Opioid safety push follows truck driver impacts study

Guide to prescription and use for outpatients or after hospital now available

Opioid safety push follows truck driver impacts study
Opioid prescriptions are in sharp focus


A new push in the national effort to help reduce the number of Australians experiencing harm from pharmaceutical opioids has been welcomed by a lead researcher into the effects of drugs’ over-prescription on truck drivers.

A new patient guide to managing pain and opioid medicines has been released by the NPS MedicineWise Choosing Wisely Australia initiative.

NPS MedicineWise is a not-for-profit organisation whose programs are funded by the national Department of Health.

Hospital staff will be encouraged to provide the two-page patient guide to people prescribed opioids as inpatients, or on discharge to raise awareness about opioids use for short-term pain, their side effects and the risks of dependence.

The impact of over-prescription of opiods on truck drivers is the subject of a critical Monash University report released this week.

"I believe that any method to educate people on how opioid medications should be used is to be applauded Dr Ross Iles, from the School of Public Health and Preventive Medicine at Monash University, says.

"It is very important for the person being prescribed opioid medications to know the answers to some important questions, as long as that responsibility is not wholly shifted to the person receiving treatment.

"Hopefully resources like this mean medical practitioners have important conversations with their patients that include expectations of pain management and the risks of the medications they are taking.

"These conversations need to be individualised and take into account the specific characteristics of certain patient groups, such as truck drivers, who may have limited opportunities to have a regular reviews with their usual GP." 

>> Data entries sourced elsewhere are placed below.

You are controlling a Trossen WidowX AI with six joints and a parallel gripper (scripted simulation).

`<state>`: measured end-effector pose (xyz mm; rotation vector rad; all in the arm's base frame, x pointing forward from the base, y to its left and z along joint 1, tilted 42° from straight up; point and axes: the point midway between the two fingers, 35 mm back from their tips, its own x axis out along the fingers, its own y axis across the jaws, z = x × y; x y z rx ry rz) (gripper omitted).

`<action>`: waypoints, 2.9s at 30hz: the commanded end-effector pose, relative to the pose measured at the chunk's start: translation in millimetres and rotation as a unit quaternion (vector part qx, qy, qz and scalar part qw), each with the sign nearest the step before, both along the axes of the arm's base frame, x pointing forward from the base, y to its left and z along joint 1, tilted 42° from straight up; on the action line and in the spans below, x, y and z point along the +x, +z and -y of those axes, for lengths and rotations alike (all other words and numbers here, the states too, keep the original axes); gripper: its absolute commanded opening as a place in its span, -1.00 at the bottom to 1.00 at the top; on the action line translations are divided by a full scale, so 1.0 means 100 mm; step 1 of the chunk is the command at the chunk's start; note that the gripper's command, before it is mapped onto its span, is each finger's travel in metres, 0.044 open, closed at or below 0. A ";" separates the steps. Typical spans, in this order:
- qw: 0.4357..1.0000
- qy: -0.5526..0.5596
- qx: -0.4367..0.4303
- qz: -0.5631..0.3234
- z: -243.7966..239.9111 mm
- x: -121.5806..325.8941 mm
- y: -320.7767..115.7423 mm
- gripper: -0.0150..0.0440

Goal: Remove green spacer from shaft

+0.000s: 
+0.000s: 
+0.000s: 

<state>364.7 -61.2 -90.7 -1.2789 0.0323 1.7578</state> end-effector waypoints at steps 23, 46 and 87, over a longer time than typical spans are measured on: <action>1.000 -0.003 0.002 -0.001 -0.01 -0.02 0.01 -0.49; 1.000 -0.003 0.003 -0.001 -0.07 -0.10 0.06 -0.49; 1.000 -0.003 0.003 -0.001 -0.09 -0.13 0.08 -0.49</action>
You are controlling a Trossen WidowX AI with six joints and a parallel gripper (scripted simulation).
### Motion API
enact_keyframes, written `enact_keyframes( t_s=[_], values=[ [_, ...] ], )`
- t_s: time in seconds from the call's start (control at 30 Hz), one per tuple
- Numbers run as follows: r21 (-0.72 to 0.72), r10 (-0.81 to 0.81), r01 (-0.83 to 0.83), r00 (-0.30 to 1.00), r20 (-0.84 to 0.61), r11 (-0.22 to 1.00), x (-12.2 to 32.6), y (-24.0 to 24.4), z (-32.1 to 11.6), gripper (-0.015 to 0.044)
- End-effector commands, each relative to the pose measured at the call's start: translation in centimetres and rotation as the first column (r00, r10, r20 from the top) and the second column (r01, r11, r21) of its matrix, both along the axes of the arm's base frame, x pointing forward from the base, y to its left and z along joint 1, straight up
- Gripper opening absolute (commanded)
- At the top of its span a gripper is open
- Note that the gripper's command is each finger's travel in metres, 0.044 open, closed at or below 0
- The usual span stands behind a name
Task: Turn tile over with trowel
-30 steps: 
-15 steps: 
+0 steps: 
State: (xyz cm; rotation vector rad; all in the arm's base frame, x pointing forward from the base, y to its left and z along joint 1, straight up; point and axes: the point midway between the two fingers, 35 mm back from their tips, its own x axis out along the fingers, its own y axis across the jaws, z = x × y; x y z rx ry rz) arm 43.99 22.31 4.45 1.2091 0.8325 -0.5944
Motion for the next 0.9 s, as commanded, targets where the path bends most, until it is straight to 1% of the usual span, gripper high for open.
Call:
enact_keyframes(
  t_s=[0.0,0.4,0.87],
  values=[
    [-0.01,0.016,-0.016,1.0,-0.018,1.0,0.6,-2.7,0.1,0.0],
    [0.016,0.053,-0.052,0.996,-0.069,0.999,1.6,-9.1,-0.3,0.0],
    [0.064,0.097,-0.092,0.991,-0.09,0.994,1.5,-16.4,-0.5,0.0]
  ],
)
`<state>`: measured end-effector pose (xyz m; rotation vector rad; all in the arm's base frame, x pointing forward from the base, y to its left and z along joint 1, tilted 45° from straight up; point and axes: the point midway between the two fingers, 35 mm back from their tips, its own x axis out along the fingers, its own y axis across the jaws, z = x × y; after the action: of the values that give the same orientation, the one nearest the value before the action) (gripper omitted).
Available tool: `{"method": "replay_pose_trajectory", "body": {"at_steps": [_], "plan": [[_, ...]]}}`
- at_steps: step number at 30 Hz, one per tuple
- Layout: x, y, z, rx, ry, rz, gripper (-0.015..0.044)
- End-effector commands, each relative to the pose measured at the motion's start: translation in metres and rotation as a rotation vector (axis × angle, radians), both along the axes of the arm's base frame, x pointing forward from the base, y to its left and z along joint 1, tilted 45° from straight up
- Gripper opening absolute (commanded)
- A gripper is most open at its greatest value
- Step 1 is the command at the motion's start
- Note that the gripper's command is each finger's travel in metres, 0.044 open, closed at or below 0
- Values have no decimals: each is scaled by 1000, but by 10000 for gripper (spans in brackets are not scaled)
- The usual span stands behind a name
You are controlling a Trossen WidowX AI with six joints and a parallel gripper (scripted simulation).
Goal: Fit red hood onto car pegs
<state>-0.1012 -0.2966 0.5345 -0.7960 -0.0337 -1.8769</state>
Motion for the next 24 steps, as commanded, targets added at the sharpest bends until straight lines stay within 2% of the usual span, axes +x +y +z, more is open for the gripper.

Read about the Monash University opioids study, here

The guide, Managing pain and opioid medicines, developed in consultation with the Queensland Clinical Senate with testing supported by the Queensland Opioid Stewardship Program and the Society of Hospital Pharmacists (SHPA), has three key elements to support people who are prescribed opioids:

  • five questions people are encouraged to ask their health professional before leaving hospital with opioids. This has been modelled on Choosing Wisely Australia’s 5 questions to ask your doctor resource to guide better conversations with health professionals about tests, treatments and procedures
  • tips for taking and storing opioids at home
  • a personal pain management plan that should be developed in conjunction with a health professional.

"With statistics showing three lives are lost, 150 people are hospitalised and 14 people present to emergency departments every day due to harm caused by pharmaceutical opioids, we need to ensure more information is available to people at the point these medicines are prescribed," NPS MedicineWise’s  CEO, adjunct associate professor Steve Morris, says.

"This is the first time in Australia the Choosing Wisely 5 Questions model has been used to drive conversations about a specific treatment in a format that can be distributed in hospitals, in primary care and can be accessed directly by consumers and carers.

"Ultimately, we hope to see this practical guide provided to everyone in Australia who is prescribed an opioid medicine."

Queensland Clinical Senate chair and emergency physician Dr Alex Markwell says education is critical in keeping patients safe and giving them choices.

"We need to support and empower our patients and healthcare providers to discuss what care is needed based on what matters to the patient and their family," Markwell says.

"This patient guide on opioid medicines is a really important step in enabling this to happen."

Echoing the findings in the Monash report, SHPA chief executive Kristin Michaels says many Australians leave hospital with more opioids than they need, which has the potential to lead to preventable harm.

"SHPA’s landmark 2018 Reducing opioid-related harm report revealed opioid de-escalation plans at hospital discharge are rare and supplying opioids for patients to take home ‘just in case’ is still common practice.

"Among its 33 recommendations, the report highlighted the need for patient-centred tools for self-assessment and management of pain and the need for consumer health organisations to educate patients regarding managing pain expectations, so we are delighted to see the release of the Managing pain and opioid medicines resource.

"As medicines experts working in acute settings, hospital pharmacists play a central role as a safeguard to reduce the risk of inappropriate medicine prescription, supply and use."

The new opioids resource has been released to coincide with a new NPS MedicineWise national education program, Opioids, chronic pain and the bigger picture, which aims to equip health professionals and consumers with tools and resources to reduce the harms of opioids, while ensuring adequate pain management and quality of life for people with chronic non-cancer pain.

The program includes a Choosing Wisely Australia recommendation from the Faculty of Pain Medicine of the Australian and New Zealand College of Anaesthetists (ANZCA).

The dean that faculty, Dr Meredith Craigie, welcomes the release of the new patient guide.

"Helping medical practitioners and consumers to develop pain management plans that work is essential to achieve changes in attitudes and behaviours that will lead to safe and appropriate prescribing and use of opioids," Craigie says.